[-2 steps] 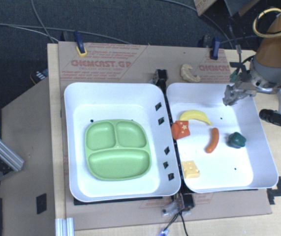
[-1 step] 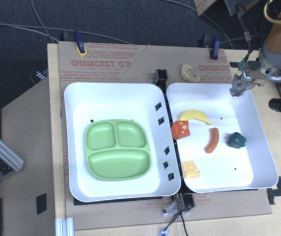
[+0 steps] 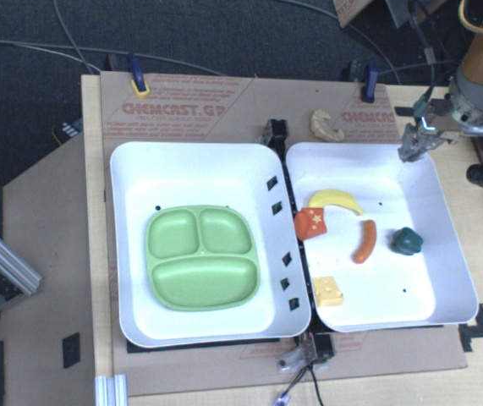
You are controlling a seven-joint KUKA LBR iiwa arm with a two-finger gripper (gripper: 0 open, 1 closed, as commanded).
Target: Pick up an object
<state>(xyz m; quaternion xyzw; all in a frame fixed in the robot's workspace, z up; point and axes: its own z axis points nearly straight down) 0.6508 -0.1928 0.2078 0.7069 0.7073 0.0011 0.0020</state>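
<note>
Apparently the approach step: the gripper (image 3: 412, 149) hangs over the right bin's (image 3: 444, 277) far rim, holding nothing; its opening cannot be told. Next, it must descend on the sausage (image 3: 364, 242)

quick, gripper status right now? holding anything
Gripper: above the far right corner of the right bin, nothing visibly held; open or shut cannot be told.

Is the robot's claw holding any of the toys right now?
No, nothing is held. The gripper hangs over the right bin's far corner, with nothing in it; the banana and sausage lie untouched.
</note>
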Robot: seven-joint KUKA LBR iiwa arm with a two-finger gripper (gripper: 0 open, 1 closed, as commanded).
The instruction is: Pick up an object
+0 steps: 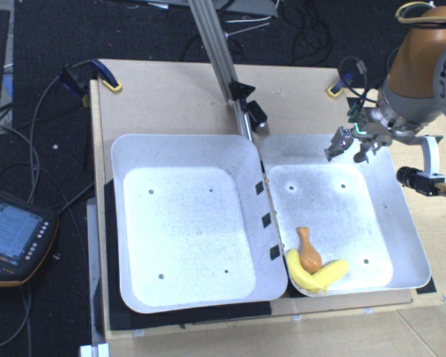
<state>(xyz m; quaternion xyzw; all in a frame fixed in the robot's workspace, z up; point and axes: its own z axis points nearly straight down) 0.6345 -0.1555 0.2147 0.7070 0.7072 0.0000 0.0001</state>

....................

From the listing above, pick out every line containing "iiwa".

- **Exercise output**:
You are controlling a seven-joint KUKA LBR iiwa arm with a two-finger gripper (gripper: 0 open, 1 closed, as commanded).
Robot: seven-joint KUKA LBR iiwa arm with a two-finger gripper (gripper: 0 open, 1 closed, as commanded).

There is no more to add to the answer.